> _Your instructions_
Starting at the line that contains "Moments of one", repeat each line of the listing below through the last one, exactly, and leave out every picture.

•••

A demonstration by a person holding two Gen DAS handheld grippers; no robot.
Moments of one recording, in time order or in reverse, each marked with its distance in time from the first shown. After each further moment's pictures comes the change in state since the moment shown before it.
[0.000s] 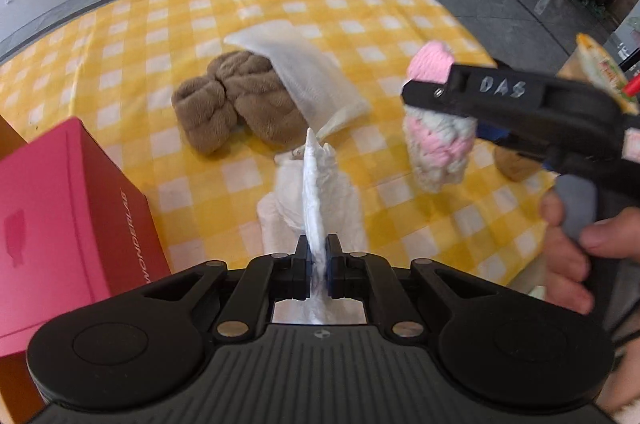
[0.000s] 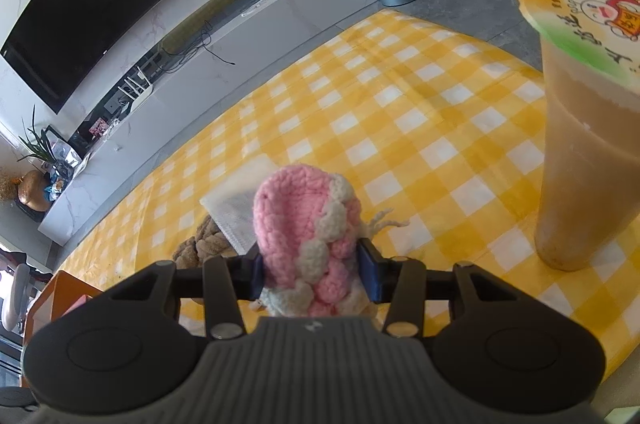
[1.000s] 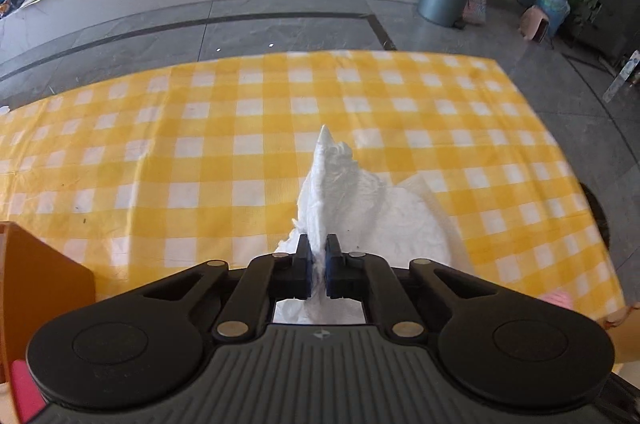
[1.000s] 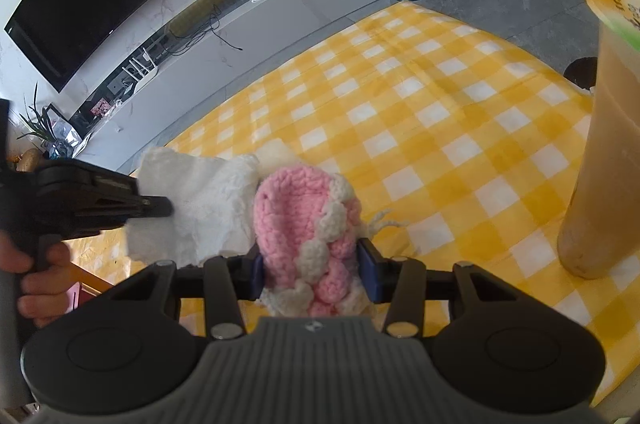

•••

> _Your solution_
Moments of one recording, in time order or in reverse, each marked with its distance in time from the first shown. After each further moment's pictures comes the change in state since the moment shown before it.
[0.000s] 
[0.000s] 
[1.000s] 
[1.000s] 

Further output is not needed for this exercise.